Selling to Strategics, on the other hand, allows you to begin preparing for an Extraordinary Exit two or three years in advance. The ideal buyer will seek to acquire your business to achieve specific strategic goals, such as expanding their product lines, entering new markets, or gaining competitive advantages. Their decision to buy is primarily driven by how well your company aligns with their strategic objectives and the value it adds to their existing operations. This focus on strategic fit and value makes the acquisition process less sensitive to broader economic fluctuations. 

5. IPOs don’t vary by region.

When considering an IPO, the choice of stock exchange and the region you are in can also impact the success and perception of your offering.  

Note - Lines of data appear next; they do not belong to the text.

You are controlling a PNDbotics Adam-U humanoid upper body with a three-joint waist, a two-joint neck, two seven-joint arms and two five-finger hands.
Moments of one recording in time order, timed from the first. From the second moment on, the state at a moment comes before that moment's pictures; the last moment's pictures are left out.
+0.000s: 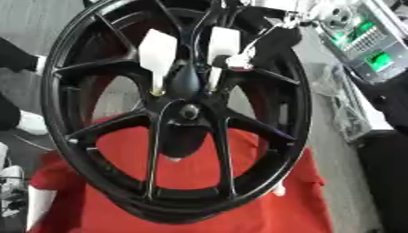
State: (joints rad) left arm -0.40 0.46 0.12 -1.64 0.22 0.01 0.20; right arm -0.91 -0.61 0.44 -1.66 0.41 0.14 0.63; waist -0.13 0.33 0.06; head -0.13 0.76
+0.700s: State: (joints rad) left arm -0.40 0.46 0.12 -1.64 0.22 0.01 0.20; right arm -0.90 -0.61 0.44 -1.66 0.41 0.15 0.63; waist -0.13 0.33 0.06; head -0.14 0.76
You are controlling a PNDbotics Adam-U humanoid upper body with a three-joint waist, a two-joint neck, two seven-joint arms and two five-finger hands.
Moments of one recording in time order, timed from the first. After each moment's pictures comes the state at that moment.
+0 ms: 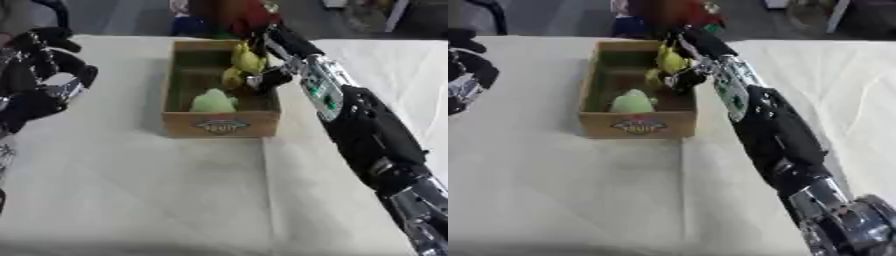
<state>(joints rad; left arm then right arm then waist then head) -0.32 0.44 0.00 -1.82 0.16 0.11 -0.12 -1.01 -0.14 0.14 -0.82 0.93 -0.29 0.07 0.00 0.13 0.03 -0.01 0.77</state>
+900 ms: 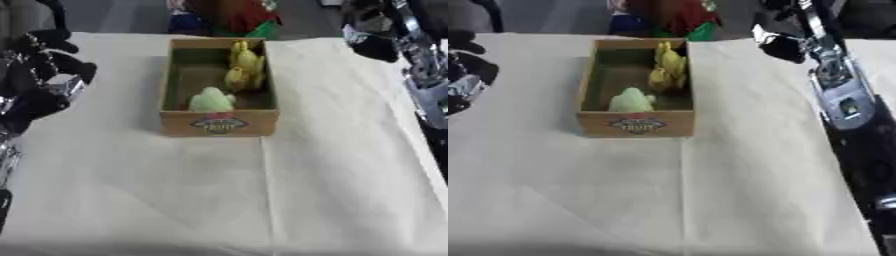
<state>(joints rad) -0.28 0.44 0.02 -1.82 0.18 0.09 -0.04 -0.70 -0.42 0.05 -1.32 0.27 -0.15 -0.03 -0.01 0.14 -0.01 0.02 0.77</state>
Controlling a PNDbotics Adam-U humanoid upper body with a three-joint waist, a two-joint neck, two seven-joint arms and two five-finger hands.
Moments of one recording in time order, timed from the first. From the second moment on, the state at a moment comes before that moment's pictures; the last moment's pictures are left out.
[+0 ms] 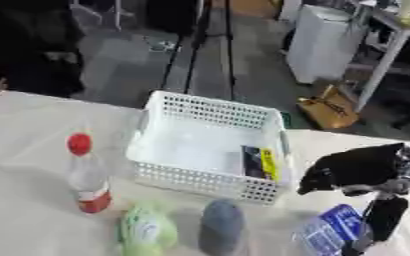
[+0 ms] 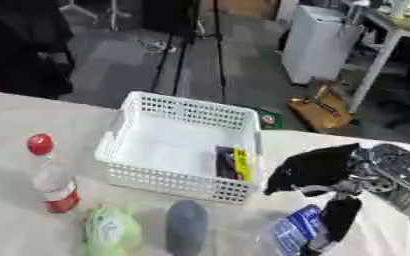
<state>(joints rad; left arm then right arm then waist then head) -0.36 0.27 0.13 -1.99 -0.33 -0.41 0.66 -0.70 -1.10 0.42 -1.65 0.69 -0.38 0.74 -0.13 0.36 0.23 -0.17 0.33</state>
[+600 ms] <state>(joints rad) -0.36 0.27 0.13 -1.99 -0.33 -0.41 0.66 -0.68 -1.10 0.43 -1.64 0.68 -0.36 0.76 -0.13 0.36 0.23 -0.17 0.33</state>
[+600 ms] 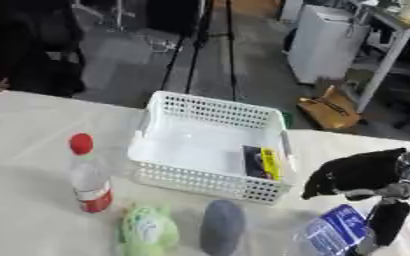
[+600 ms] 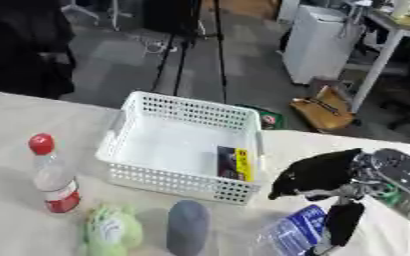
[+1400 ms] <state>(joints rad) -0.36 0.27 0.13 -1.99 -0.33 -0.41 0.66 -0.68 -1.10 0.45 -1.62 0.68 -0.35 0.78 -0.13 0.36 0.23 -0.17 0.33</state>
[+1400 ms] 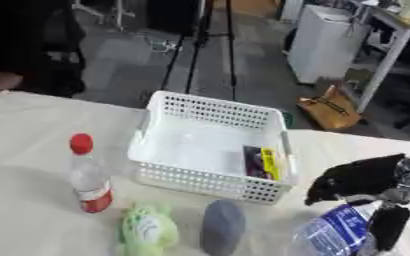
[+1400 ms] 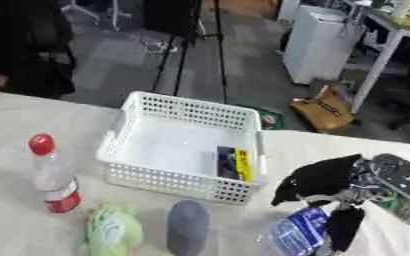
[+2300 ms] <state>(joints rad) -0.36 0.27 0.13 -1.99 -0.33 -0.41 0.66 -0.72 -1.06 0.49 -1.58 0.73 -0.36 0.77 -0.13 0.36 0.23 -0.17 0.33</state>
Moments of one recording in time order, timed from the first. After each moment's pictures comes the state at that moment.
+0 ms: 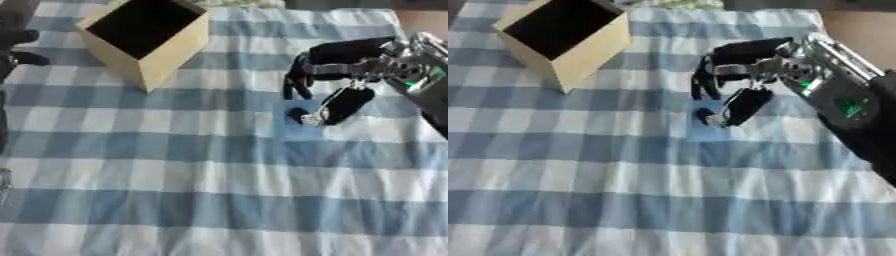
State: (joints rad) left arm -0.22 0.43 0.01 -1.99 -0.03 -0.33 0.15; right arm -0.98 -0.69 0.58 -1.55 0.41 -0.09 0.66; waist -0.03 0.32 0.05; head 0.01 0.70
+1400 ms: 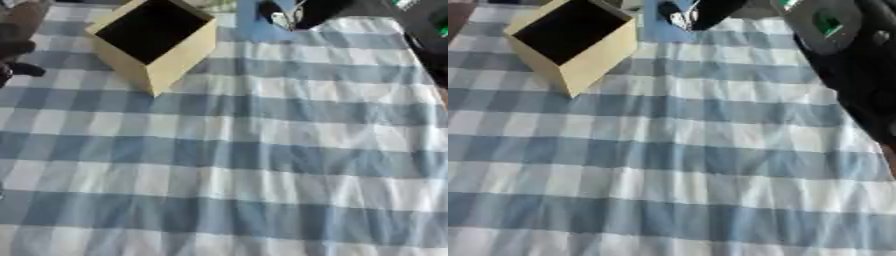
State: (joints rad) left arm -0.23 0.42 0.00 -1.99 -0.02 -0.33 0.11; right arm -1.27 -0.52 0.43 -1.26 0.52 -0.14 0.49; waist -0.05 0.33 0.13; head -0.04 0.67
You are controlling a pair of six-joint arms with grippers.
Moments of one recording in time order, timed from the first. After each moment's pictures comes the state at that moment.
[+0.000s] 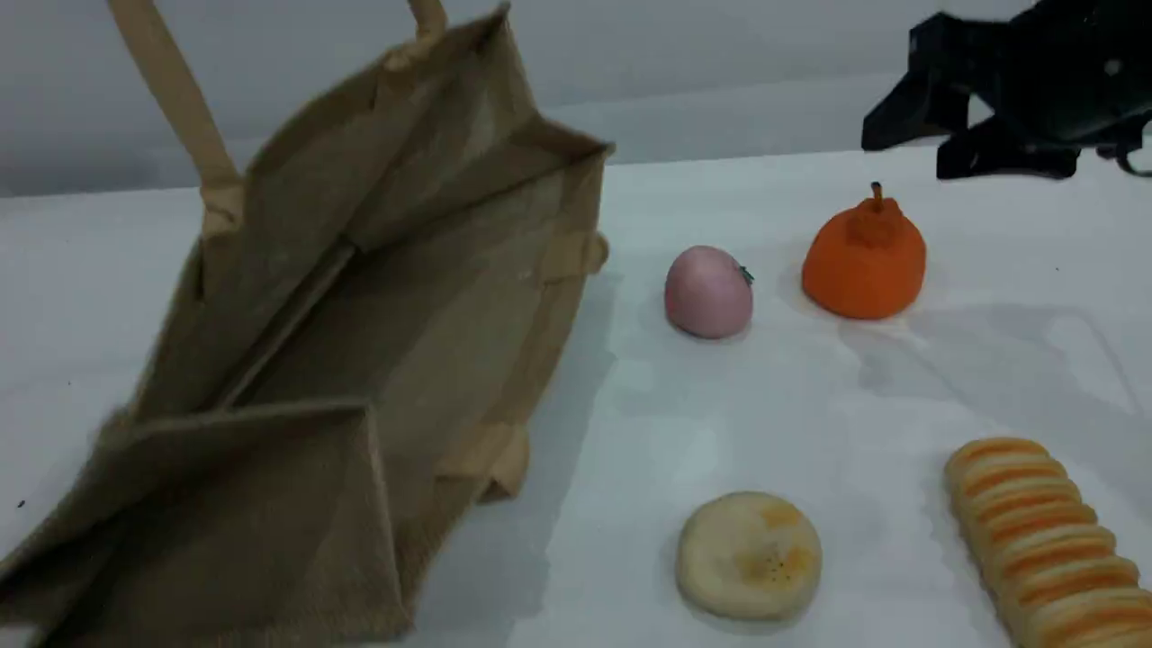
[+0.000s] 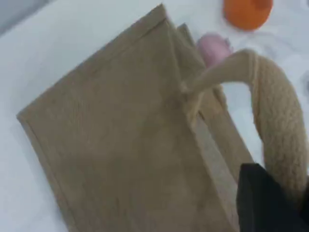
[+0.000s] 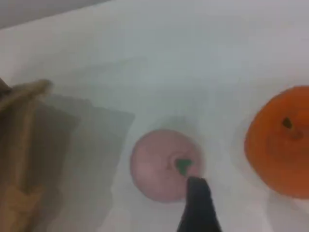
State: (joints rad) left arm -0.16 1.67 -1.72 -0.48 1.22 0.61; right arm 0.00 1.91 -0.96 1.74 0.41 -1.46
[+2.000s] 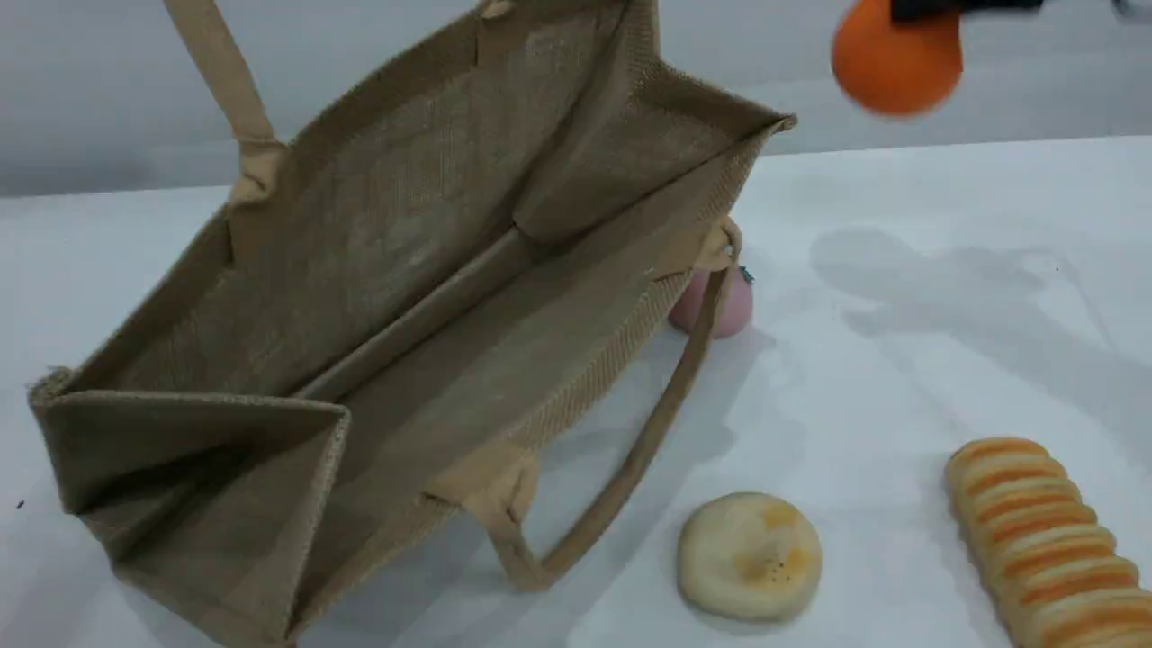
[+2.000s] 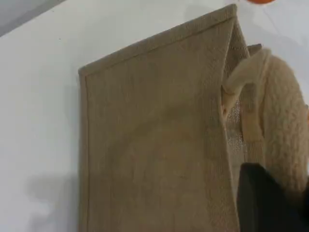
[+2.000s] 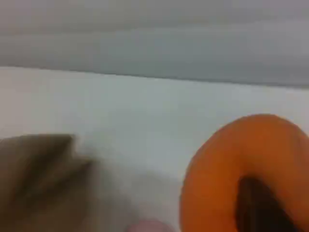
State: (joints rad) left arm -0.16 1.67 -1.73 -0.55 1.22 0.57; right arm 0.00 1.87 -1.24 1.27 0.40 -1.16
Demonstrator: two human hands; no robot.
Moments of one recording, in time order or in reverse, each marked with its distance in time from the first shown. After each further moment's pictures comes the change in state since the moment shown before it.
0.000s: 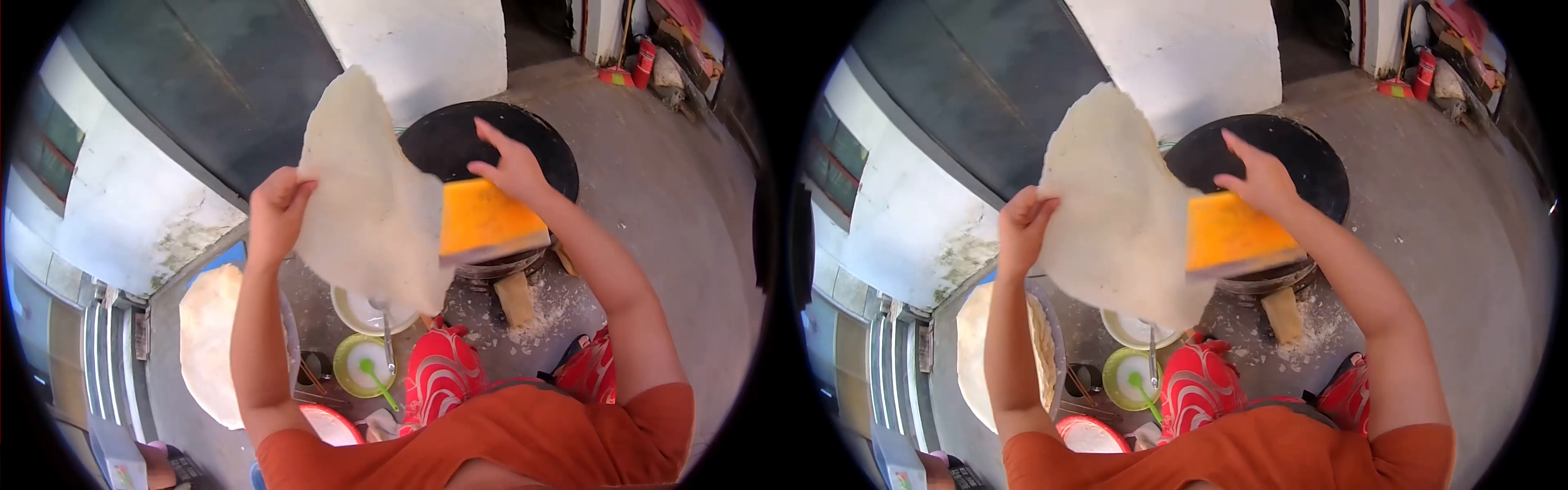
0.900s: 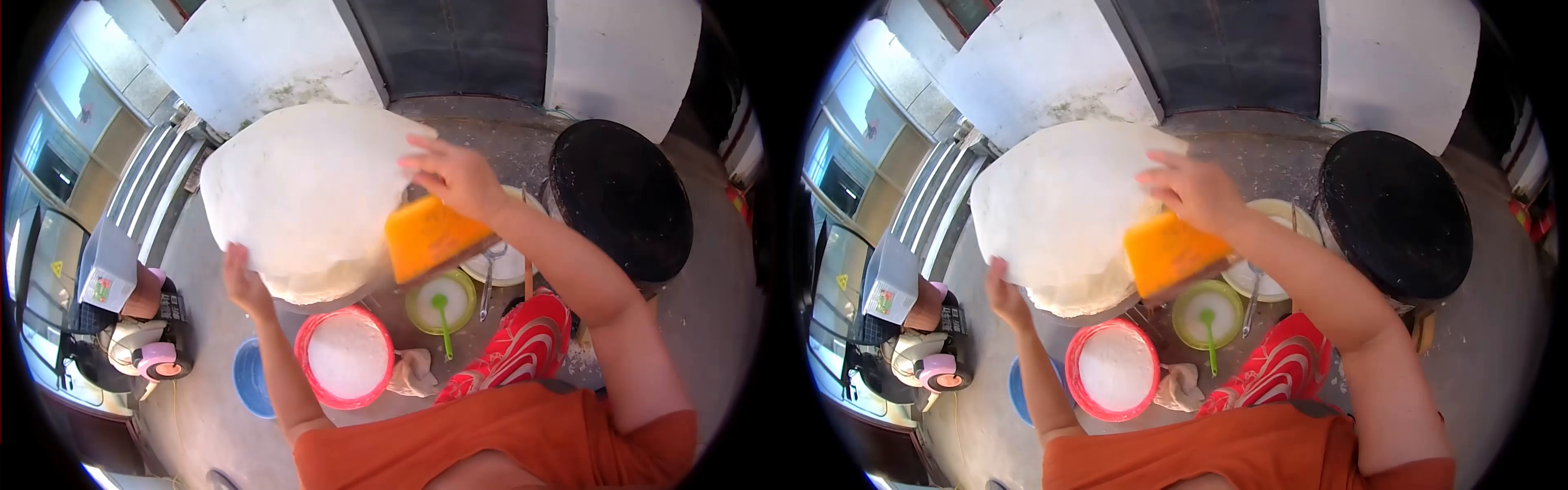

For example, listing your company on a reputable exchange can enhance visibility, liquidity, and investor confidence, potentially leading to higher valuations. Conversely, other stock exchanges may specialize in industries like natural resources and mining, attracting companies from those industries but potentially limiting appeal to a broader investor base. 

Emerging stock exchanges aim to establish themselves over the next five years. While these new exchanges may offer lower listing fees and less stringent regulatory requirements, they could initially face challenges such as lower liquidity and visibility. 

Other stock exchanges can sometimes result in a company being perceived as higher risk. This perception often deters institutional investors, who might categorize such listings as speculative, thereby limiting potential investment and impacting the stock’s performance.  

Case Study: The Double Leverage of Strategic Acquisitions 

There are notable instances where selling to a strategic, particularly a publicly listed firm, has proven highly beneficial. Consider companies like RelateIQ, acquired by Salesforce, and LinkedIn, acquired by Microsoft. Despite not yet achieving full maturity or substantial relative profits, these acquisitions proved successful as the purchasing companies leveraged their broader market reach and increasing stock value to amplify the deal’s financial impact multiple times over. This dual benefit illustrates how strategic sales can offer a lucrative and comparatively less risky alternative to pursuing an IPO.

Why Founders Should Focus on Capital Strategy Before Financing

“In my experience, the decision between Selling to Strategics or an IPO comes down to the ability to achieve an Extraordinary Exit on your terms. Often founders want maximum value and maximum impact. The place that allows for that most often, is selling to a strategic buyer where you will most likely reap the rewards of your efforts in your required time.” – Shamil Hargovan, STS Managing Director. 

When considering your options to achieve an Extraordinary Exit, selling to a strategic buyer through STS Capital offers many advantages over pursuing an IPO. STS’s strategic sell-side only approach enables us to target the right strategic buyers and emphasizes your unique, integrated value to deliver the maximum financial value for your business. Strategic buyers prioritize your company’s unique value and alignment with their strategic goals, minimizing reliance on economic fluctuations and investor sentiment. This approach mitigates the risks and uncertainties associated with public offerings, where market conditions can significantly impact stock performance and company valuation.